%%

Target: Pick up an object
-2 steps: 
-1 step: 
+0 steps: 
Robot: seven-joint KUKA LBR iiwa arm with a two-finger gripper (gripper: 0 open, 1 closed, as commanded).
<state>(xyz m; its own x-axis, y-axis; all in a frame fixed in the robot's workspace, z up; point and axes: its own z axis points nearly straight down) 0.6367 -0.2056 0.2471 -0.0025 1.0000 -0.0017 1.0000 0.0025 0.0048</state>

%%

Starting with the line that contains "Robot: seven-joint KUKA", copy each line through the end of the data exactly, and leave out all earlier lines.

Robot: seven-joint KUKA LBR iiwa arm with a two-finger gripper (gripper: 0 open, 1 closed, as commanded).
<state>(xyz m; its own x-axis, y-axis; all in a frame fixed in the robot's workspace, z up; point and axes: its own z axis points nearly straight down) 0.6367 -0.2056 0.2471 -0.0025 1.0000 -0.0017 1.0000 0.0025 0.0048</state>

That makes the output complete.